**THE TASK:** If a record holds a picture, leave the picture out and restate everything else word for word.

_ _ _

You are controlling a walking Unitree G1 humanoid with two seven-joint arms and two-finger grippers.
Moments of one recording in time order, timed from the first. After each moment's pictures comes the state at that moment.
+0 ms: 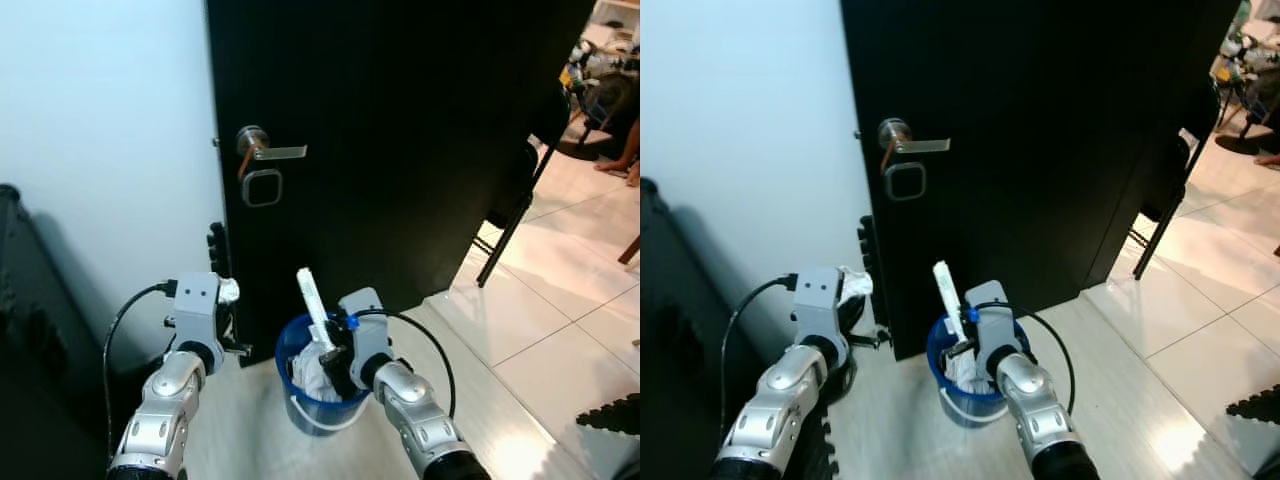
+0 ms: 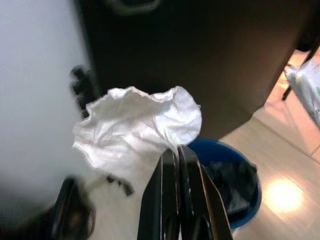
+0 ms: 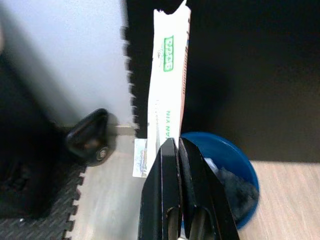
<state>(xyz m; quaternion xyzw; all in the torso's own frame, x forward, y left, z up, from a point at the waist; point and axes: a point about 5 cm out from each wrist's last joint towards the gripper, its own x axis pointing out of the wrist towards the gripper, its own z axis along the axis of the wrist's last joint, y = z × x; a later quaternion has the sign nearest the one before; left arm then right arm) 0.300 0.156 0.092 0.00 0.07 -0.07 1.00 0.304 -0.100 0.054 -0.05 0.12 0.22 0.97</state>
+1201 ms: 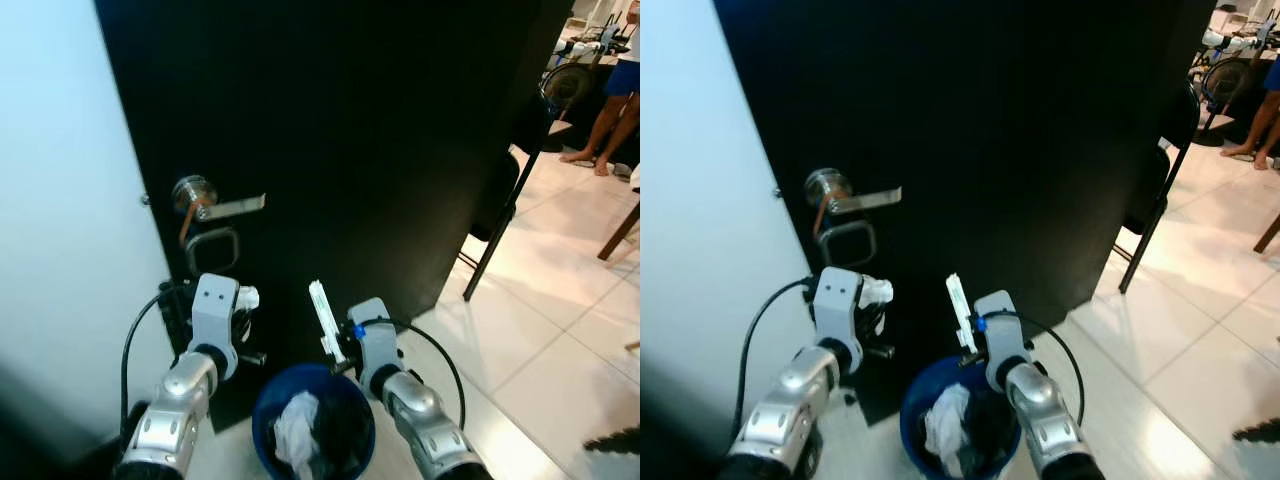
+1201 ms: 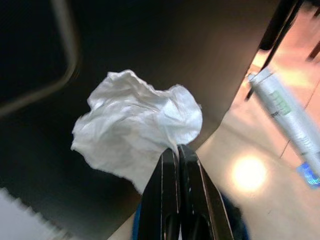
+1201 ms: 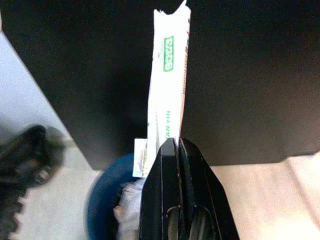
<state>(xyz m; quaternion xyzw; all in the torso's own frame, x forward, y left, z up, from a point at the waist) 0.306 0.130 0.086 0.00 0.09 -0.13 0.99 0.297 -0.117 0.044 -0.07 0.15 0.20 0.97</state>
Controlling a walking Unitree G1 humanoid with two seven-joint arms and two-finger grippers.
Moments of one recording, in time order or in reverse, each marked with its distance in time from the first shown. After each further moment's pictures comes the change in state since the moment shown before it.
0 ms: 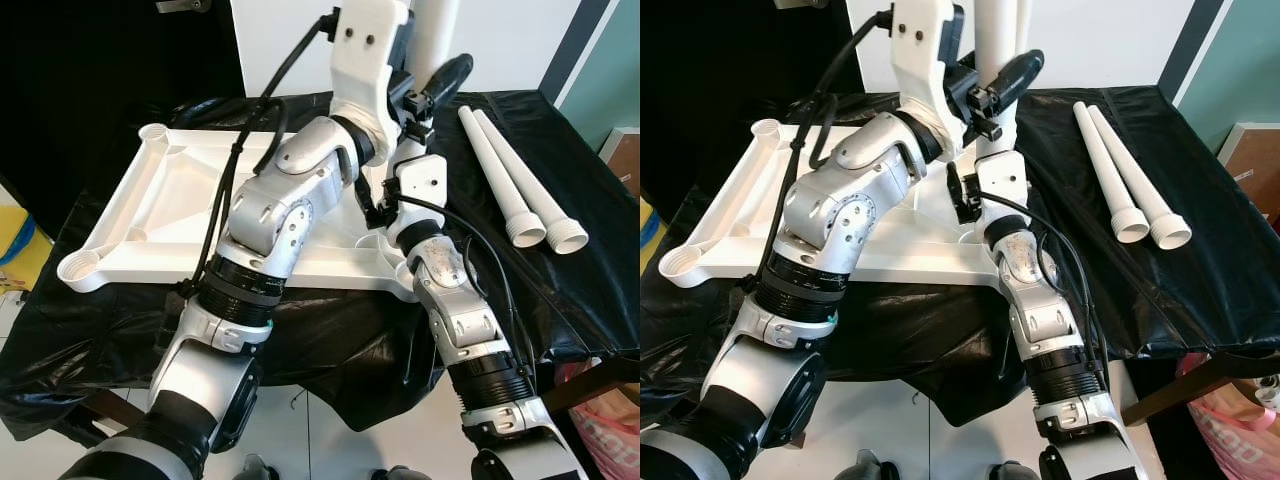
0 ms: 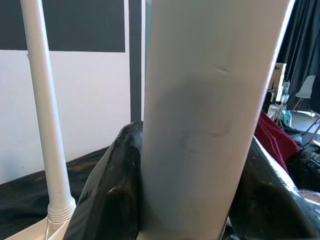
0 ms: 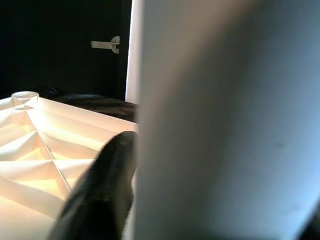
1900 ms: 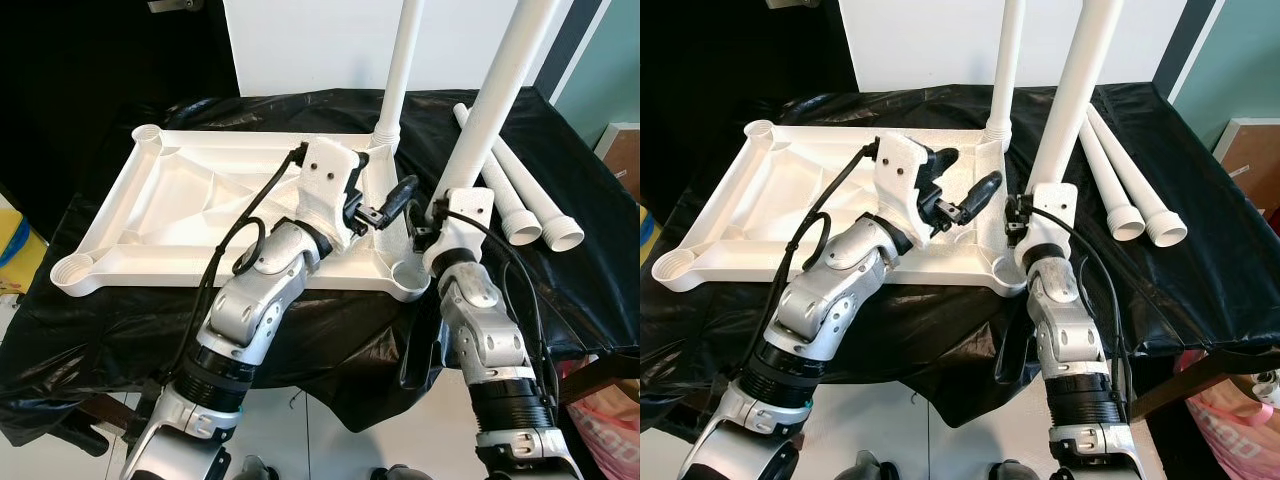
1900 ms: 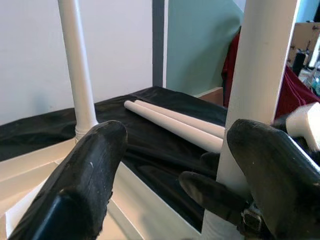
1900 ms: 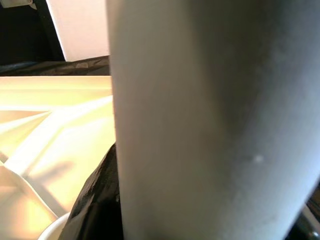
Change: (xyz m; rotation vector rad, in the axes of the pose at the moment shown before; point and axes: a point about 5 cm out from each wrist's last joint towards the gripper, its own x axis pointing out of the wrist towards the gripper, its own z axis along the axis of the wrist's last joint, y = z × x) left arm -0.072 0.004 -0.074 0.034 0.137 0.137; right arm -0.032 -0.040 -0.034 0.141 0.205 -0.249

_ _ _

**RESPONSE:**
You are controlling a walking Unitree G1 humanoid with two seven-joint arms and two-finger grippers.
Moments of one recording in time order, timed from the first. After each moment's pictures comes the state at that moment.
+0 ms: 
+0 ms: 
+0 ms: 
<state>(xyz m; quaternion xyzw; all in the torso's own frame, x forward, y left, z up, from a point at the waist; point and axes: a point about 5 cm out from each wrist's last joint towards the gripper, its own x axis pointing out of the wrist towards the gripper, its own z axis along the axis of the wrist's last joint, y = z × x; a later quaternion has the sign nearest the one before; left arm then right arm) 0.300 0.156 0.092 0.00 0.07 -0.07 1.00 0.304 -0.100 0.054 -0.05 0.12 0.22 0.97</state>
+1201 ms: 
+1201 ms: 
+1201 ms: 
<state>(xyz m; quaternion xyzw; all in the torso's own frame, x forward, y left, z up, from a point at the waist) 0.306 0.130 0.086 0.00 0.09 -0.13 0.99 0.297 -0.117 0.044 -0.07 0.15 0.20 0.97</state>
Controlling a walking Unitree G1 humanoid with two seven-joint arms and two-finger grippers.
Moments of one recording, in time order or in reverse, each marked with its distance in time from the first shown. After each further moment's pictures comes the change in state since the moment shown before it.
0 ms: 
0 ms: 
0 ms: 
1900 ms: 
1900 ms: 
1900 ms: 
Change: (xyz m; rotation vector rad, in the axes of the pose at the moment shown before; point and axes: a point about 5 cm out from each wrist's last joint towards the gripper, its own x axis pointing out of the wrist towards the gripper, its own z axis along the axis of the wrist's last joint, y = z × x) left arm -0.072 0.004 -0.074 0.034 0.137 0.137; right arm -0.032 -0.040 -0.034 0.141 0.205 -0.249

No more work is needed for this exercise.